Più tradizionale l'approccio di Letta, che cerca le condizioni per le priorità del programma Ursula: neutralità climatica, difesa comune, l'allargamento. Aleggia sul rapporto la preoccupazione che i paesi e le imprese dei 27 non percepiscano il rischio di essere risucchiati dal mercato globale perché troppo piccoli per competere. Chiede un bilancio Ue oltre l'attuale 1% del pil e la revisione delle regole di concorrenza così che si formino grandi blocchi industriali, ipotizza finanziamenti per progetti transfrontalieri, castiga gli aiuti di stato, accresce i controlli della Commissione.
Più innovativo e politico il documento di Draghi, che esige un cambio radicale per competere con Usa e Cina. Nella rincorsa tecnologica agli Usa servono 650 miliardi €/anno fino al 2030 e 800 l'anno nel decennio successivo.

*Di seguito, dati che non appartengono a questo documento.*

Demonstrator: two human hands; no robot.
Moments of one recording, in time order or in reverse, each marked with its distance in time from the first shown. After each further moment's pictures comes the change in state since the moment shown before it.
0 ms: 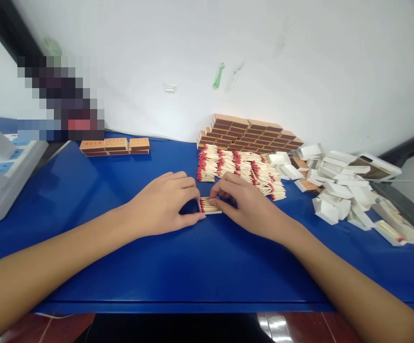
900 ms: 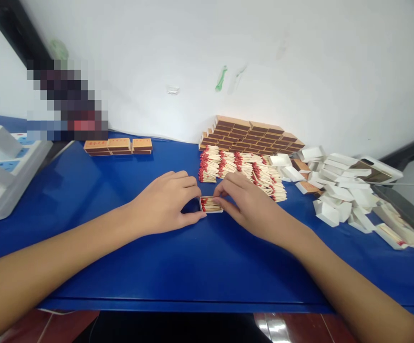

Una parola sull'Italia. Lo scenario prefigurato ci vede ritardatari: finanza pubblica, cattiva amministrazione, situazione sociale/salariale gli handicap maggiori. Togliamoci dalla testa di essere "speciali" e che ciò che vale per gli altri non valga per noi. La parabola della Grecia ci insegna cosa può accaderci.
Accantoniamo o rinviamo progetti illusori che nulla hanno a che vedere con l'urgenza di mettere ordine in casa, e attrezziamoci per la complessa operazione che attende l'Ue.